Combien de temps attendre avant de consulter ?
Consultez rapidement en présence d’un mollet gonflé, chaud, rouge ou plus volumineux que l’autre, d’une fièvre, d’un genou bloqué ou d’une douleur très intense. Un traumatisme important, une chute, une torsion violente ou un appui difficile justifient aussi un avis médical sans attendre.
Pour une douleur modérée, sans signe inquiétant, vous pouvez réduire les activités déclenchantes pendant quelques jours et observer son évolution. Demandez un avis si elle persiste malgré cette adaptation, revient à chaque reprise ou perturbe votre sommeil, votre marche et vos activités habituelles. En cas d’essoufflement, de douleur thoracique ou de malaise, appelez immédiatement les secours.

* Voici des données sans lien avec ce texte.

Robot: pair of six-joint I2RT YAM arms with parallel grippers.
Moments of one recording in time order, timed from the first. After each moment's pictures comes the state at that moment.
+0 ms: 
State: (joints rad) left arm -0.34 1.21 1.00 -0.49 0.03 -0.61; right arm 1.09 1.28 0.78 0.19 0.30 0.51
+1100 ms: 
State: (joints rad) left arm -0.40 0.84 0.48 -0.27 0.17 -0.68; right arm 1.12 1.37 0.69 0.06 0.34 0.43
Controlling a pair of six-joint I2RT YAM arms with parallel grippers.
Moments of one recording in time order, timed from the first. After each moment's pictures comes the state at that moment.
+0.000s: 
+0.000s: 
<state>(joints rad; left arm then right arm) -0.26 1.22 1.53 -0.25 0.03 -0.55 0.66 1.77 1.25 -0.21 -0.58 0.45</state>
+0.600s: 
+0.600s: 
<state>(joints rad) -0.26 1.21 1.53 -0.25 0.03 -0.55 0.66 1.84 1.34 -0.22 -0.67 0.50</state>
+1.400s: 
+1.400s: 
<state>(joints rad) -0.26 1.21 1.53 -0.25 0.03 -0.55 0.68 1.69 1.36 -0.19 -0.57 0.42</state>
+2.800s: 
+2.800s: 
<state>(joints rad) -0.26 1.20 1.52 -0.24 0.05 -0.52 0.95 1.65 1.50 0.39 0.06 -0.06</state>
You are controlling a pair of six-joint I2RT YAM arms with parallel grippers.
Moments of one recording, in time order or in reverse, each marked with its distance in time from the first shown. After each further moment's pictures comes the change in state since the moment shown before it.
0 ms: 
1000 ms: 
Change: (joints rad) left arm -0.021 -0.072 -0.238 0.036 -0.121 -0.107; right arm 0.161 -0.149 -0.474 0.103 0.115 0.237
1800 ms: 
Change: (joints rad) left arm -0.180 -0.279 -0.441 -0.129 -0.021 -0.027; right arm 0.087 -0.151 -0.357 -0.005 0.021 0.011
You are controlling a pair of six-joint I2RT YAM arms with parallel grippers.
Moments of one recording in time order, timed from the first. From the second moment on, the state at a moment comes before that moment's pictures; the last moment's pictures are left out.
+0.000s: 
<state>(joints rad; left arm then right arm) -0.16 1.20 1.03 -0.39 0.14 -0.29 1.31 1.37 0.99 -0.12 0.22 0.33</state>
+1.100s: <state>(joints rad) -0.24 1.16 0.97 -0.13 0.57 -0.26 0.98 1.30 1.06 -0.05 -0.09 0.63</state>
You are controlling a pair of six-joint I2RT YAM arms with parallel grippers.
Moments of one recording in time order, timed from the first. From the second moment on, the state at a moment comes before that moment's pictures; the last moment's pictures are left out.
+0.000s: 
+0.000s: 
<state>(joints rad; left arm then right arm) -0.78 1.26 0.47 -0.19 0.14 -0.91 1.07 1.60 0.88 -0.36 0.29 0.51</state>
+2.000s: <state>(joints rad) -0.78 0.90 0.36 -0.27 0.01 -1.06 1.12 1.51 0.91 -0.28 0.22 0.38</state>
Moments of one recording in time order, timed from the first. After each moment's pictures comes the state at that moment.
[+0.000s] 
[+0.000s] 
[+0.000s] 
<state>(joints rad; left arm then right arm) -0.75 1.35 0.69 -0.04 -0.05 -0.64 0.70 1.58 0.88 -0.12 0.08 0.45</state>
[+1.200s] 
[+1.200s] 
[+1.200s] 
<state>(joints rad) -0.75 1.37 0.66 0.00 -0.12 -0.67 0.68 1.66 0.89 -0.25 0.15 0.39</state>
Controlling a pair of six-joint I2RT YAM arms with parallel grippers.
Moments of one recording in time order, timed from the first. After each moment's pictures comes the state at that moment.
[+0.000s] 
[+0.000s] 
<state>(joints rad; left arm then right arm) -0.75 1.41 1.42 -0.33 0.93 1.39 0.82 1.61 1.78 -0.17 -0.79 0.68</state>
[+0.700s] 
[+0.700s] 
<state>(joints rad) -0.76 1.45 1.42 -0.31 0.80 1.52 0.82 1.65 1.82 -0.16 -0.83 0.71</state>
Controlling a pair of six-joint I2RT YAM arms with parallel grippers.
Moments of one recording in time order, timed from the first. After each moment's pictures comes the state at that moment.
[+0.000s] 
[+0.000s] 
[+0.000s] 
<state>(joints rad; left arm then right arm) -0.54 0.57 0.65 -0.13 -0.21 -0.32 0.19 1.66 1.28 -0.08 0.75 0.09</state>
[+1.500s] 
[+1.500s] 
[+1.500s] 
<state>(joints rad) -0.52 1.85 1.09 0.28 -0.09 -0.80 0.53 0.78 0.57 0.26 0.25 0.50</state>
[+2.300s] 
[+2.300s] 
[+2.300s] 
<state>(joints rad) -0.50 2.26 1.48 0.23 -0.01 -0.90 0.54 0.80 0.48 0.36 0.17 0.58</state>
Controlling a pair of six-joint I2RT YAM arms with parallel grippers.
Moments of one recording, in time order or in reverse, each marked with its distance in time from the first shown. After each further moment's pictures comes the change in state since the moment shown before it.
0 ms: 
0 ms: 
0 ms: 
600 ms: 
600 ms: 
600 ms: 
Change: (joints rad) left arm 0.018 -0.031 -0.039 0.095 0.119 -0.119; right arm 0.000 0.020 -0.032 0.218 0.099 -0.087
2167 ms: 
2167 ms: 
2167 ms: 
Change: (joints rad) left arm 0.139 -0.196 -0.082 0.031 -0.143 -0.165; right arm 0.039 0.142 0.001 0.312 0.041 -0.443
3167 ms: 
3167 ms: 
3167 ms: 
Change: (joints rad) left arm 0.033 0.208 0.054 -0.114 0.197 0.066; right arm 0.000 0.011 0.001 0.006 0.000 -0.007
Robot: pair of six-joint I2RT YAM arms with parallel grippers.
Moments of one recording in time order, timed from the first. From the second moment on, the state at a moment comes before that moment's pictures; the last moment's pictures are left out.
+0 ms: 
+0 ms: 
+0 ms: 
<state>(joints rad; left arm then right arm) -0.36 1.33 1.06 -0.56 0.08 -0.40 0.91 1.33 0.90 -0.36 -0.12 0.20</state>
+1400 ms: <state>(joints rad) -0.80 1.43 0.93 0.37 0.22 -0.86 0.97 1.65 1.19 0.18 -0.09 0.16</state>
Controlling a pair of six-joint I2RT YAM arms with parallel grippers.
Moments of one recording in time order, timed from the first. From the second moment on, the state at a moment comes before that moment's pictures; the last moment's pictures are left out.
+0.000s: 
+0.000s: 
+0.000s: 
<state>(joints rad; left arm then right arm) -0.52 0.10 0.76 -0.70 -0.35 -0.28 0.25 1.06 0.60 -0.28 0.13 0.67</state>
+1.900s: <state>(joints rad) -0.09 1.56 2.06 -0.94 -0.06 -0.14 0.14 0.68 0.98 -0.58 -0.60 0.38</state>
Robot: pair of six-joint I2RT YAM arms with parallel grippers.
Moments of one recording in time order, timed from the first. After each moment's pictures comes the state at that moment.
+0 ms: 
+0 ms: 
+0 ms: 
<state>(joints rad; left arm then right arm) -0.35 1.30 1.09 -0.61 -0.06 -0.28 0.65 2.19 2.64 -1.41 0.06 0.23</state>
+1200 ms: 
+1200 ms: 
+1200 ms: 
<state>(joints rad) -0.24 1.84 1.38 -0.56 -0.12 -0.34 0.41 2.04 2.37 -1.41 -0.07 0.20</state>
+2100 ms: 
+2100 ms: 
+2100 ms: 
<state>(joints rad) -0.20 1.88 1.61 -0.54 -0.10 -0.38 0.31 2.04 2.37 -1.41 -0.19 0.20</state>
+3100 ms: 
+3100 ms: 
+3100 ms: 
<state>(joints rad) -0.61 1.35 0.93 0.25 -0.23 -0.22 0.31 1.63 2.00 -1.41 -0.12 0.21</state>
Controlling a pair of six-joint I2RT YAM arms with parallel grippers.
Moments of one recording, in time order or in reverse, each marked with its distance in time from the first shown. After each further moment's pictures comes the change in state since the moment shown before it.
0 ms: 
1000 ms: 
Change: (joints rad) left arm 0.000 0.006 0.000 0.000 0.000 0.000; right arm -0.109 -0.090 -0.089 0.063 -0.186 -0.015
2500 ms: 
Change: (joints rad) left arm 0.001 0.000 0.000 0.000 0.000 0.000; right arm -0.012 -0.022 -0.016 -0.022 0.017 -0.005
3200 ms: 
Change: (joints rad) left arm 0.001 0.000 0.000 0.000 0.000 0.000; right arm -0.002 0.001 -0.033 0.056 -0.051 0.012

Faut-il appliquer du chaud ou du froid derrière le genou ?
Le froid peut aider temporairement après un effort ou en cas d’irritation récente. Enveloppez une poche froide dans un linge et appliquez-la brièvement, sans contact direct avec la peau et sans prolonger la séance si la zone devient engourdie ou douloureuse.
Le chaud n’est pas approprié sur une zone très gonflée, rouge ou chaude, car il peut accentuer la sensation d’inflammation. Aucun de ces moyens ne doit retarder une consultation si la jambe gonfle, si la peau devient chaude, si une fièvre apparaît ou si vous présentez des signes pouvant évoquer un problème vasculaire ou infectieux.
Conclusion
Depuis quelques jours, vous avez mal derrière le genou : cette douleur peut être liée à une surcharge, à un tendon irrité, à un kyste de Baker ou à un problème articulaire. Plusieurs causes produisent des symptômes proches, ce qui rend l’observation précise indispensable : notez le contexte d’apparition, les mouvements douloureux, la présence d’une boule, d’un blocage ou d’un gonflement.
En attendant, privilégiez un repos relatif, évitez les efforts qui réveillent la douleur et appliquez du froid enveloppé dans un linge si cela vous soulage. Ne forcez pas pour tester l’articulation et ne massez pas une jambe gonflée ou douloureuse avant d’avoir demandé un avis médical.
Consultez rapidement en cas de gonflement du mollet, de chaleur, de rougeur, de fièvre, de traumatisme, d’impossibilité de marcher ou de douleur qui s’aggrave. Un essoufflement, une douleur thoracique ou un malaise nécessitent d’appeler immédiatement les secours. Si la gêne persiste, demandez un avis professionnel avant la reprise complète de vos activités ou le choix d’une orthèse. Une genouillère peut accompagner un besoin précis, mais elle ne remplace jamais l’identification de la cause.